> [What is needed]:
Repeat the whole listing, keeping each line as it is.

Data extracts Start Marker

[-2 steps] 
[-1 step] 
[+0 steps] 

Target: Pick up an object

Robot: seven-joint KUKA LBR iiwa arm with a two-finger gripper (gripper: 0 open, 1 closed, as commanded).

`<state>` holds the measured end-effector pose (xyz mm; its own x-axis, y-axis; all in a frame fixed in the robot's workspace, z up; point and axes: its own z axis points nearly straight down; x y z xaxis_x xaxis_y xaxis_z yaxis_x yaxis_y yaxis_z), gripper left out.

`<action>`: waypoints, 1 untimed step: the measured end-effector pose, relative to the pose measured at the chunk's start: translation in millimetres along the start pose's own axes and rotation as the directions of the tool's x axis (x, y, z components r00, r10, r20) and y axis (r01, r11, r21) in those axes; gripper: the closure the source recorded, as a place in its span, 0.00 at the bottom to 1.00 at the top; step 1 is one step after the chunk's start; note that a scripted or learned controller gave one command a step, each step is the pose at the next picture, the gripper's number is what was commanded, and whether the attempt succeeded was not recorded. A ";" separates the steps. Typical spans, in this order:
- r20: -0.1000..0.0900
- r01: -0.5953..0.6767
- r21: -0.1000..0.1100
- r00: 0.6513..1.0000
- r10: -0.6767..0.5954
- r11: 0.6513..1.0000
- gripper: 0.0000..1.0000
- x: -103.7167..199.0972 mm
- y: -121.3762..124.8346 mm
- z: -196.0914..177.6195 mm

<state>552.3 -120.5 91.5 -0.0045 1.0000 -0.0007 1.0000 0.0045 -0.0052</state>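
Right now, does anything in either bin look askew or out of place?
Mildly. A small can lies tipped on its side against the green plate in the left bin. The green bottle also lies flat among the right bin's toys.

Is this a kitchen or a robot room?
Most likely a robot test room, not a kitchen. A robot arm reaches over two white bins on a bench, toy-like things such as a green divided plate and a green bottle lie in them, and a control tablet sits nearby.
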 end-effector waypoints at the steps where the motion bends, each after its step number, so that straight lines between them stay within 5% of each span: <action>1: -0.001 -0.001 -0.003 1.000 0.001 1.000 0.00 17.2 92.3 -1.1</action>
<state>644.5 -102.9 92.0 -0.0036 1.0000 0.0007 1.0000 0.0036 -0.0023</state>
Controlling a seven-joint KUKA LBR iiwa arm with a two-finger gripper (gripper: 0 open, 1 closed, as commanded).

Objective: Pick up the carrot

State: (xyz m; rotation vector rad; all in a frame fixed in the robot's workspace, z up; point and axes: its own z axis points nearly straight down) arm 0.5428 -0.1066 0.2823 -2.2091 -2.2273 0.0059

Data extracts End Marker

> [Your solution]:
[-2 steps] 
[-1 step] 
[+0 steps] 

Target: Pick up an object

Robot: seven-joint KUKA LBR iiwa arm with a two-finger gripper (gripper: 0 open, 1 closed, as commanded).

`<state>` holds the measured end-effector pose (xyz mm; its own x-axis, y-axis; all in a frame fixed in the robot's workspace, z up; point and axes: its own z axis points nearly straight down; x y z xaxis_x xaxis_y xaxis_z yaxis_x yaxis_y yaxis_z), gripper left out.

`<action>`: waypoints, 1 untimed step: the measured end-effector pose, relative to the pose measured at the chunk's start: translation in millimetres along the start pose's own axes and rotation as the directions of the tool's x axis (x, y, z components r00, r10, r20) and y axis (r01, r11, r21) in those axes; gripper: the closure the source recorded, as a place in its span, 0.00 at the bottom to 1.00 at the top; step 1 is one step after the chunk's start; note that a scripted or learned controller gave one command a step, each step is the pose at the next picture, the gripper's number is what was commanded, and whether the attempt succeeded was not recorded. A ";" separates the steps. Typical spans, in this order:
- r20: -0.1000..0.0900
- r01: -0.5953..0.6767
- r21: -0.1000..0.1100
- r00: 0.6513..1.0000
- r10: -0.6767..0.5954
- r11: 0.6513..1.0000
- gripper: 0.0000..1.0000
- x: -103.7167..199.0972 mm
- y: -121.3762..124.8346 mm
- z: -196.0914..177.6195 mm

<state>552.3 -120.5 91.5 -0.0045 1.0000 -0.0007 1.0000 0.0045 -0.0052</state>
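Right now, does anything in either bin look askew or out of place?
Mildly. A small can lies tipped on its side against the green plate in the left bin. The green bottle also lies flat among the right bin's toys.

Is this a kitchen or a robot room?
Most likely a robot test room, not a kitchen. A robot arm reaches over two white bins on a bench, toy-like things such as a green divided plate and a green bottle lie in them, and a control tablet sits nearby.
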 end-effector waypoints at the steps where the motion bends, each after its step number, so that straight lines between them stay within 5% of each span: <action>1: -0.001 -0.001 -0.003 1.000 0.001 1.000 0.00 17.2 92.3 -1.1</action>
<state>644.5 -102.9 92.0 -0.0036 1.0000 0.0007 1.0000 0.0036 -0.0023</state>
Controlling a seven-joint KUKA LBR iiwa arm with a two-finger gripper (gripper: 0 open, 1 closed, as commanded).

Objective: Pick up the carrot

State: (xyz m; rotation vector rad; all in a frame fixed in the robot's workspace, z up; point and axes: its own z axis points nearly straight down) arm 0.5428 -0.1066 0.2823 -2.2091 -2.2273 0.0059

The submitted response is complete.